• _EXERCISE_
Copy each line below that contains "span".

*** Opening of PROVIDED DATA ***

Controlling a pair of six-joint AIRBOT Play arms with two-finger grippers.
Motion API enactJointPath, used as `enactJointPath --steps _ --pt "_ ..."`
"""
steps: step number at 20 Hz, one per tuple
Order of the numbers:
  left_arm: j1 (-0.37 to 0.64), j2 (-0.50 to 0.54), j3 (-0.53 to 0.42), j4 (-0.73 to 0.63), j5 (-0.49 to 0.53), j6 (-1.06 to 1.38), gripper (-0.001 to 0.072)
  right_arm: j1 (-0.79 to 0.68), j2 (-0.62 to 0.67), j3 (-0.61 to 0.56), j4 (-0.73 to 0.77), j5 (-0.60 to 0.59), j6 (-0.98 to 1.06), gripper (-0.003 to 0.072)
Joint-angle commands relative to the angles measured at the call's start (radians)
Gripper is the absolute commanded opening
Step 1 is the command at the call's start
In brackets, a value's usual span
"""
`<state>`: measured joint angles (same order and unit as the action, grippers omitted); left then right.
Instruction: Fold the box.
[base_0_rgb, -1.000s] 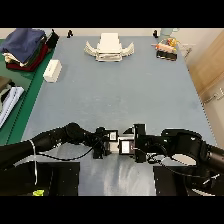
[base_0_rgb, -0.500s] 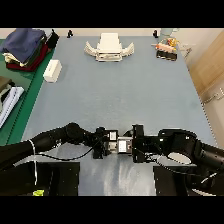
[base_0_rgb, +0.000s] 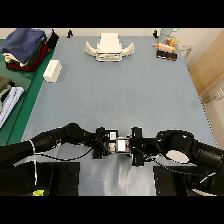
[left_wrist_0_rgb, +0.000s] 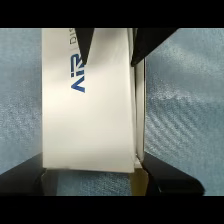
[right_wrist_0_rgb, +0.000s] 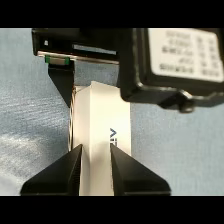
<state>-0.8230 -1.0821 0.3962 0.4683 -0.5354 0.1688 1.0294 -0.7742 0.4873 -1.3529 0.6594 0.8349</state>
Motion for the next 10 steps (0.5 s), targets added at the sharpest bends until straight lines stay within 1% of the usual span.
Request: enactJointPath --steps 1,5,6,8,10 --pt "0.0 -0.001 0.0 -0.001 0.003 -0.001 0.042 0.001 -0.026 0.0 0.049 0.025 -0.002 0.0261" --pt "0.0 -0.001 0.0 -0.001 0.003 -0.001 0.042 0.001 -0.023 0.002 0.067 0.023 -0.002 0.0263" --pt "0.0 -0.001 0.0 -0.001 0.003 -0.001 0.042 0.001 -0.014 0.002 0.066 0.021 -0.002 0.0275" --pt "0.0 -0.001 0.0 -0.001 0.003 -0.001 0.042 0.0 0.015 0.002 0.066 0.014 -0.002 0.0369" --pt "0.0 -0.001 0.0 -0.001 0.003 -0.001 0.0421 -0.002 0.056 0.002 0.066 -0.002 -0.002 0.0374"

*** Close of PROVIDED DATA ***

• _COMPLETED TASK_
In brackets, a value's usual span
Motion for the next 10 steps (0.5 s), targets added at the sharpest bends until straight lines stay within 1% of the usual span.

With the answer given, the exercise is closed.